### What is being asked:
Among the lines below, return each one that contains the word "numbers".

### Exercise input:
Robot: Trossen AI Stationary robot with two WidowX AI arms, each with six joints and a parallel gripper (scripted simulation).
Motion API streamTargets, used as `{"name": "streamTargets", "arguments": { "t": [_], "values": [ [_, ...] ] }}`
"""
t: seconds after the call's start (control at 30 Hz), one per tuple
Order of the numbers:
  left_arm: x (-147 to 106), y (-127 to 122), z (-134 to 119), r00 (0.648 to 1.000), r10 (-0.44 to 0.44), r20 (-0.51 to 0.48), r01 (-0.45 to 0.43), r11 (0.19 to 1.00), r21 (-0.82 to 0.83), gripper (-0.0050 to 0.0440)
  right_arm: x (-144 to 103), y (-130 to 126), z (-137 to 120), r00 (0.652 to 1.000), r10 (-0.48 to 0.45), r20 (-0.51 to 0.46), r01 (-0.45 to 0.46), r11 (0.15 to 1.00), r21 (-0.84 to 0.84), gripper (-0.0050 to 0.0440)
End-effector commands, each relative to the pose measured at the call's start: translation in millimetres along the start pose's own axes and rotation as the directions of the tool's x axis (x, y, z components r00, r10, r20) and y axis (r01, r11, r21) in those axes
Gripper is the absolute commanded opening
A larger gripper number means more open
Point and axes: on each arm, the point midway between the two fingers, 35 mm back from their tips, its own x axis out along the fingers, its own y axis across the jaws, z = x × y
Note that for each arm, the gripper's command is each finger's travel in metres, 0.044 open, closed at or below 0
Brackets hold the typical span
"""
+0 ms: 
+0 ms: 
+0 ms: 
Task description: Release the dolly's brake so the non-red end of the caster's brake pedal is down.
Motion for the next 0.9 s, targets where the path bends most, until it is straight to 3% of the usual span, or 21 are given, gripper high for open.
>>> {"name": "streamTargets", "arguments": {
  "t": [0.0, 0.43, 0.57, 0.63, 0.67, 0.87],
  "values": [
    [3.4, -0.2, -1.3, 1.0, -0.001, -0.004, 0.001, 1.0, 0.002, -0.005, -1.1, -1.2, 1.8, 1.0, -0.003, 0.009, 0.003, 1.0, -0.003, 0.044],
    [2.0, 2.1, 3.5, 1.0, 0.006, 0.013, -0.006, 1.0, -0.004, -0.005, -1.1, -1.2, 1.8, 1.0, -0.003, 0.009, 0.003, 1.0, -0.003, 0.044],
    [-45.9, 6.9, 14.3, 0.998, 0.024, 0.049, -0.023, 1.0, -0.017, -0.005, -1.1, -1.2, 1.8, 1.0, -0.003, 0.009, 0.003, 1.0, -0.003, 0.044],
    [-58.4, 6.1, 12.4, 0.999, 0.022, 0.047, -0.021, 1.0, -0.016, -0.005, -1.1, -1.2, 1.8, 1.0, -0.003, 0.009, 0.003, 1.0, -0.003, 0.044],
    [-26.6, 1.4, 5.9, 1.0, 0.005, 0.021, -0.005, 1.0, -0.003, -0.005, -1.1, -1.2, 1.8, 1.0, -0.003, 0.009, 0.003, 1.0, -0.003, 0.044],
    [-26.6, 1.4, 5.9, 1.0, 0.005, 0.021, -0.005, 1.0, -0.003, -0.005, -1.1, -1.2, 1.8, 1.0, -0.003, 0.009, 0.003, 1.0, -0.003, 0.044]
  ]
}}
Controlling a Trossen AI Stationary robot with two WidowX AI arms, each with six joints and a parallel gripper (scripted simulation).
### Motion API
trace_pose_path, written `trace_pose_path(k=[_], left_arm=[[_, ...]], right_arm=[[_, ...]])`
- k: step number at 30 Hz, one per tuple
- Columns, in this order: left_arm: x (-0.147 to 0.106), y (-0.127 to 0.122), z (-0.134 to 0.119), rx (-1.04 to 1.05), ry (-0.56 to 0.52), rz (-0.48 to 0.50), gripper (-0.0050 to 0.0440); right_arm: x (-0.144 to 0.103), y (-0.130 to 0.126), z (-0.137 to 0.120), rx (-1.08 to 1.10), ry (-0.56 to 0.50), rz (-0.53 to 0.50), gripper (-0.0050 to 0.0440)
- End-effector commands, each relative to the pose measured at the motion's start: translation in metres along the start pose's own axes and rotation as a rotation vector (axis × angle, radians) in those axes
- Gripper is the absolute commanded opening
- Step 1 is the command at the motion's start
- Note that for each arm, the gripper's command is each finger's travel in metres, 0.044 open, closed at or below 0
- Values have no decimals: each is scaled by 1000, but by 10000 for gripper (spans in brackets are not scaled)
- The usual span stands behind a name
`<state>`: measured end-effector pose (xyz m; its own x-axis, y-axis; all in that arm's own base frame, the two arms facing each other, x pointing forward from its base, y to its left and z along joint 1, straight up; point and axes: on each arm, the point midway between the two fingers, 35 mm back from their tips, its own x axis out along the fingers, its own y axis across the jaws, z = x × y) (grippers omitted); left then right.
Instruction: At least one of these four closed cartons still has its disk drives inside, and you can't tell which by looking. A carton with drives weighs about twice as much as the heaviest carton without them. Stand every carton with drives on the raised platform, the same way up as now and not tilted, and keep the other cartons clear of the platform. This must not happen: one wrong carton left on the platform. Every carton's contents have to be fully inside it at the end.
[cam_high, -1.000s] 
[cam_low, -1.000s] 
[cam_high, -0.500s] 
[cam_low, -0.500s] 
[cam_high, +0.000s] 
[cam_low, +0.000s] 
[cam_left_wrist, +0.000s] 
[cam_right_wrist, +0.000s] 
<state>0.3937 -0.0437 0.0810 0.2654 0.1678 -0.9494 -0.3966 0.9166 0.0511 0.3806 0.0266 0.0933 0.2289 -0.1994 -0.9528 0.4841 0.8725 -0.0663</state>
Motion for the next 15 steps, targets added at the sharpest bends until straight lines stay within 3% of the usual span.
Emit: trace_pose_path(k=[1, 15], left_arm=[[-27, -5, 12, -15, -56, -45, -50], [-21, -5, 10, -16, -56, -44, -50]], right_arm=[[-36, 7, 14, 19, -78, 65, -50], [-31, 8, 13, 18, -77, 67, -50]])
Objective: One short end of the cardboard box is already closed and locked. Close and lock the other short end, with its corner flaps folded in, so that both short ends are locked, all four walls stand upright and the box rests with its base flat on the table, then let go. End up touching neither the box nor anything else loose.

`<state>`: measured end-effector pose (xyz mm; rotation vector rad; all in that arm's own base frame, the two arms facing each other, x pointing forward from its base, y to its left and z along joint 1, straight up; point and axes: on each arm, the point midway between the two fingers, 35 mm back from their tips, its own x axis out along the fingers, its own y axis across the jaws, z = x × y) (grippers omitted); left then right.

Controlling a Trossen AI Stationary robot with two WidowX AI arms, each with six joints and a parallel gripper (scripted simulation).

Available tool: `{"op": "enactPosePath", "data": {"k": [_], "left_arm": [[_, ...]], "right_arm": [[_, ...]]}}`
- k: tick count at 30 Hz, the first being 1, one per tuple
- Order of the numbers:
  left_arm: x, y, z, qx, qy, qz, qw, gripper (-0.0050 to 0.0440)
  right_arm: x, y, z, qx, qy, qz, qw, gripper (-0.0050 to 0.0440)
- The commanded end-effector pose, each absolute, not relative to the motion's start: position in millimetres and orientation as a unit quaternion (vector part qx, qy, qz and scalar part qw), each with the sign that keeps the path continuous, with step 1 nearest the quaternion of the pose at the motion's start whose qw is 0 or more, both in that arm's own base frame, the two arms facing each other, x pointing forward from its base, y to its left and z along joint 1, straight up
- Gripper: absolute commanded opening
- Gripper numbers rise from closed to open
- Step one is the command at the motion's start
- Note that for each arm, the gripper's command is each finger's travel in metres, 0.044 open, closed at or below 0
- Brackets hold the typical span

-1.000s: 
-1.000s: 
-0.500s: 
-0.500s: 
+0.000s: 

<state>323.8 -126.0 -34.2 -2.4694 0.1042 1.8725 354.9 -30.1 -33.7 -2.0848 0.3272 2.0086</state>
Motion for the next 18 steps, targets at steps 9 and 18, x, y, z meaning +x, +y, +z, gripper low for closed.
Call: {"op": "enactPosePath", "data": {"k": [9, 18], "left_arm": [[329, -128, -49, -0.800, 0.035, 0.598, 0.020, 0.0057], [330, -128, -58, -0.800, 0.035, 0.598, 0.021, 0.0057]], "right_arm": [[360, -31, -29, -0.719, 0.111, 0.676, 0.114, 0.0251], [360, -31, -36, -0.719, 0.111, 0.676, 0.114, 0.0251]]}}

### Output:
Order of the numbers:
- Order of the numbers:
- Gripper numbers rise from closed to open

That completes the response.